The facility failed to meet the minimum NA to resident ratio of one NA for 11 residents on the evening shift (3:00 p.m. to 11:00 p.m.) on November 8, 2025.

The facility failed to meet the minimum NA to resident ratio of one NA for 15 residents on the night shift (11:00 p.m. to 7:00 a.m.) on November 9, 2025.

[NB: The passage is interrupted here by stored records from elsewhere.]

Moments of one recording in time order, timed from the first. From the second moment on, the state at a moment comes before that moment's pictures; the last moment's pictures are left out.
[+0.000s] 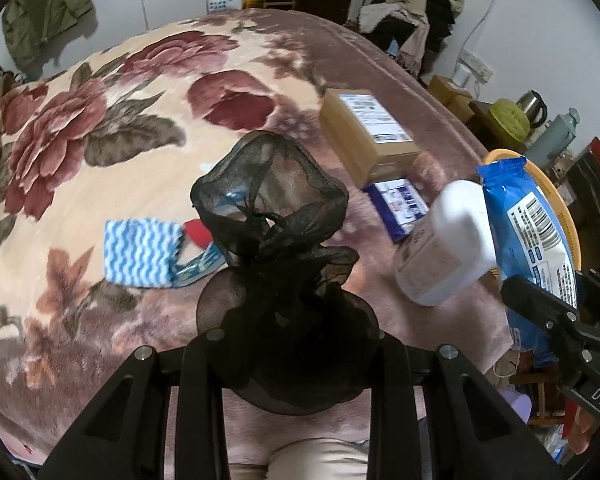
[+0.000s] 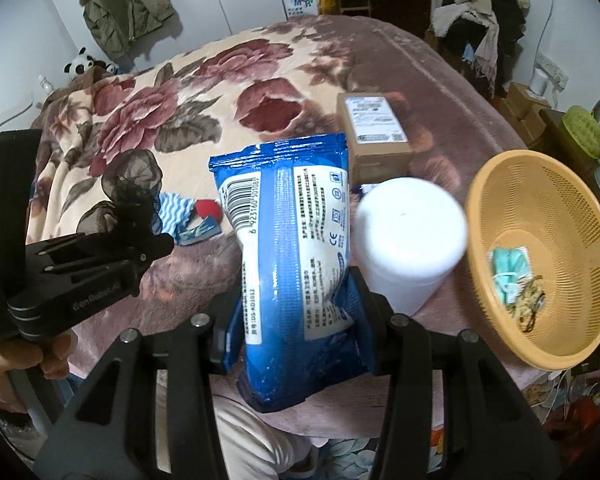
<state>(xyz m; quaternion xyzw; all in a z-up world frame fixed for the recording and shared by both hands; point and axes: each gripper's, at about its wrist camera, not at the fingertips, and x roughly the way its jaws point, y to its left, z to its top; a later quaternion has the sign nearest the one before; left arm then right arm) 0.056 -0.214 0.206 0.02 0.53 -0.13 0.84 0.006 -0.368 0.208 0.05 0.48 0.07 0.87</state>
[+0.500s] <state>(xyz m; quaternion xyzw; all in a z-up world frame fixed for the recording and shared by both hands) 0.058 -0.305 0.225 0.06 0.52 -0.19 0.83 -0.004 -0.439 0.220 0.08 0.47 0.03 0.88</state>
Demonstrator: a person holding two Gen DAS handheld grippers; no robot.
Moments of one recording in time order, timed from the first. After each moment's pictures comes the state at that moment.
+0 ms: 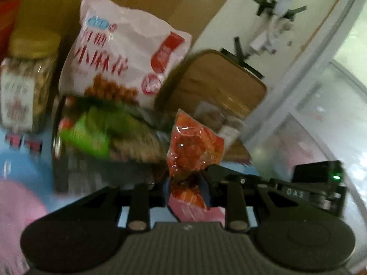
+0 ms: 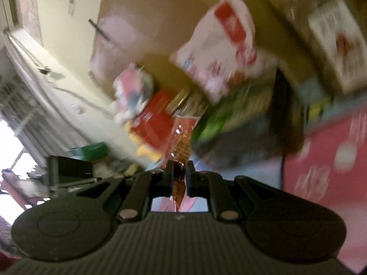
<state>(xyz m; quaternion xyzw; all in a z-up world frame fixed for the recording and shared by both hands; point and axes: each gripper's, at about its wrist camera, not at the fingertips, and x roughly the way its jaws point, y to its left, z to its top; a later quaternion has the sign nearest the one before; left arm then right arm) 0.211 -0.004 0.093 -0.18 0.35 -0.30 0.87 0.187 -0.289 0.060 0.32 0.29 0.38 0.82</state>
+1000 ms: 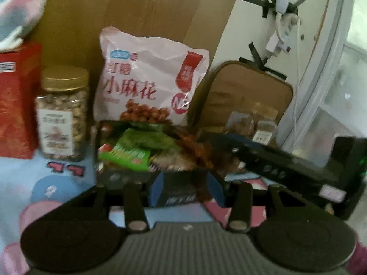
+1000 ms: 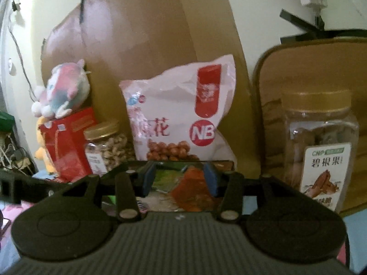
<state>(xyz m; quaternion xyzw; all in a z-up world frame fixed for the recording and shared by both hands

 Plan of Correction - To be completed: 12/31/2025

Dates/shifts of non-compliance were
reviewed. No adverse reactions and/or
injurious events to residents
occurred on the dates in question.

The overall PPD maintained at or well
above regulated levels.

On 12/4/25, the NHA, D.O.N. and scheduler reviewed the budgeted staffing
template, and the allotted nursing
hours, to ensure appropriate ratios
are budgeted and retained. No
deviance was found related to the
budget and ratios.

The facility's master schedule has
always included the required ratios.

Bi-weekly recruitment calls with
recruiter will continue to
ensure vacant positions are posted
and advertised.

Call-offs are routinely monitored and
addressed, as needed, per facility
attendance policy.

Director of Nursing and/or designee
will re-educate/in-service RN
Supervisors on the following:
1.posted staffing schedules
2 the process of posting shifts on primary and secondary nursing agencies for PRN shifts.
(previously 1 nursing agency)
3. All licensed nurses can perform
direct care to supplement NA hours.

All open shifts are posted 6-8 weeks in
advance for PRN/FT/PT staff to sign-up
for the open shifts.

On-call RN Supervisory coverage is
in place and is utilized when
warranted.

The current census, pending
discharges, patient referrals and
staffing are reviewed/discussed each
weekday morning and afternoon
with the NHA, D.O.N., nurse scheduler
present.

The ability to accept/decline
admissions is discussed among the
NHA, DON, and scheduler M-F in the morning and afternoon, as it relates to staffing and/or census changes. Weekend staffing is reviewed on a Friday.